Los Angeles is not somewhere I have particular dreams of visiting, although, like all creatives, the idea has naturally crossed my mind. It is the home of film and fiction and fantasy – all writers, actors and artists should end up there eventually. A city where it’s always sunny and everyone’s beautiful and no one cares about money because everyone’s got more than they know what to do with. But, when it comes down to it, I honestly don’t think I could bear the relentless sun, beautiful people tend to be boring, and I’ve got enough money for my book and wine based needs.

Still, I picked up this book and stepped into LA anyway. I was pleasantly surprised by what I found.

Richard Novak lives an almost reclusive life, only speaking to his cleaner, nutritionist and personal trainer, and never really leaving his house unless necessary. He works in finance, does something with stocks and shares, and is doing very well for himself. And then, one night, he gets an excruciating pain throughout his body. Unable to be sure if it has just come on, or it’s always been there and he’s been ignoring it, he calls 911 and is taken to hospital. Doctors cannot find anything wrong with him and send him on his way.

But his life has changed in ways he could not have imagined. He stops at a donut shop on his way back ffrom the hospital and meets Adhil, a hardworking immigrant with a love of fine cars and well made pastry. Finally cracking out of his shell, he begins to expand his social circle. There’s Cynthia, a depressed housewife whom he meets when she’s crying in the produce aisle of a supermarket; Nic, his new next door neighbour who occasionally looks like he might be homeless; Dr Lusardi, the one physician who seems to actually care about Richard as a person; and Tad Ford, the competitive but down-to-earth movie star.

Then Richard speaks to his ex-wife and finds out that his son, Ben, is travelling across the country and wants to see him. Richard has barely seen him since he walked out on them over a decade ago and begins to wonder if he and his son can rekindle their relationship and get to know one another.
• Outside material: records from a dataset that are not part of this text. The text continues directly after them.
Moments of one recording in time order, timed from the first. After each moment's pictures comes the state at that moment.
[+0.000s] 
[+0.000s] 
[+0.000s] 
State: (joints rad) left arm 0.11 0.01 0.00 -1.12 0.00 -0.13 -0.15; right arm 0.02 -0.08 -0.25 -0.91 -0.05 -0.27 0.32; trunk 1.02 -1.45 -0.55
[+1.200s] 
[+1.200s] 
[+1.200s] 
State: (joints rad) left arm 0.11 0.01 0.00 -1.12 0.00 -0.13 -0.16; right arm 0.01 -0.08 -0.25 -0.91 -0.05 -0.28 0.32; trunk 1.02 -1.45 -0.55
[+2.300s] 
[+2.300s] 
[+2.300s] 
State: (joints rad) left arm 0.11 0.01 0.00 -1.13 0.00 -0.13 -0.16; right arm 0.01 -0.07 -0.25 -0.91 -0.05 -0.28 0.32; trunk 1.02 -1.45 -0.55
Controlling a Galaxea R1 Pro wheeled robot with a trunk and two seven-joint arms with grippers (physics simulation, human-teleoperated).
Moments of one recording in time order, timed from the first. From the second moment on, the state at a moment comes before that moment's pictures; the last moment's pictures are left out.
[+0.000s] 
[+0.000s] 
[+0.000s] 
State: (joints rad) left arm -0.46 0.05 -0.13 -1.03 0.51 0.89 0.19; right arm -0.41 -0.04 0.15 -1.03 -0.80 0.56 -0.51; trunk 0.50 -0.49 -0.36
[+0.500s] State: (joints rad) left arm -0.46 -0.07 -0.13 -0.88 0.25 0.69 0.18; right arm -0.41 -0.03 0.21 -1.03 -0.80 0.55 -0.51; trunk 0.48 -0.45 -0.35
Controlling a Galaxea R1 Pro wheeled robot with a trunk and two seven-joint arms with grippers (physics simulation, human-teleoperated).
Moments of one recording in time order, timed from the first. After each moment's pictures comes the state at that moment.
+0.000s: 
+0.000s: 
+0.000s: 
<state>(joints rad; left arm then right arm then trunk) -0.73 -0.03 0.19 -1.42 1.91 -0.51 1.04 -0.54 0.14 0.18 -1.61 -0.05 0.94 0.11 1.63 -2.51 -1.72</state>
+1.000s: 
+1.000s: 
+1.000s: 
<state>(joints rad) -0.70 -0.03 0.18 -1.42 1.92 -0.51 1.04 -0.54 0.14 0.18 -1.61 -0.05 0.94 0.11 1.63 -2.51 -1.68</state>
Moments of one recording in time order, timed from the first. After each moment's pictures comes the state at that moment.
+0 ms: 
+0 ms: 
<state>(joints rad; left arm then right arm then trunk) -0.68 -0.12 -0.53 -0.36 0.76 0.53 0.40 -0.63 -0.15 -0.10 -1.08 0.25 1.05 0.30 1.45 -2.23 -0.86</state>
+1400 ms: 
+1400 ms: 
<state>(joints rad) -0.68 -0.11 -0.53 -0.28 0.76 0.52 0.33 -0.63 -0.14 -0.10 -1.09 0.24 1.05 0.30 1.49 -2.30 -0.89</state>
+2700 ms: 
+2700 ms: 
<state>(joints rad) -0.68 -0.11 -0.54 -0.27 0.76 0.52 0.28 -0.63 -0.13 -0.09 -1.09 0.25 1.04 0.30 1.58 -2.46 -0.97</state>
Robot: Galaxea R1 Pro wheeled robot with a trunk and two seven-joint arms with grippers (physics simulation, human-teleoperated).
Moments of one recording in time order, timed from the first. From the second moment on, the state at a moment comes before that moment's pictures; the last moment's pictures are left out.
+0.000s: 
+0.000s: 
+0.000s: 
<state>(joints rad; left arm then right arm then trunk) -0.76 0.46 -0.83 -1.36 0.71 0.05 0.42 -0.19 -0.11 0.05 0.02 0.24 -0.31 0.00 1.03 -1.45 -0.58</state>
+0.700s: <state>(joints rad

I wasn’t sure how I was going to feel about this book. Someone told me once that not much happens in it, but that’s sort of misleading. A lot does happen, but a lot of it is terribly mundane. It’s also very weird. Richard becomes a sort of “freak magnet” with numerous bizarre things beginning to happen to him, such as his house falling into a sinkhole, becoming involved in the rescue of a horse alongside a famous movie star and his helicopter, adopting a stray dog, going away on a silent retreat and investing in a donut shop. There are whole passages that seem to make no sense, that don’t further the story or seem to fit with anything else, but afterwards they are clear as more and more signs that Richard is returning to the real world, to society.

It’s a book with a lot of heart, effectively about a man having a mid-life crisis and sorting himself out again with the support of a colourful cast of characters around him. Everyone is a bit screwed up, but fundamentally, most (if not all) of the characters are good people with good intentions. The book has a good feeling of “you are not alone”, that there are things to do out there if you just go and look for them. Sitting at home and counting your money is fine if that’s how you want to live, but there’s a big world out there full of interesting people who all know things that you don’t, and sometimes life needs to be more of an adventure. Less time spent playing Candy Crush, more time spent visiting strangers in nursing homes, having dinner with the rich and famous, or just eating glazed raspberry donuts.

And who knows? Maybe this book will save your life.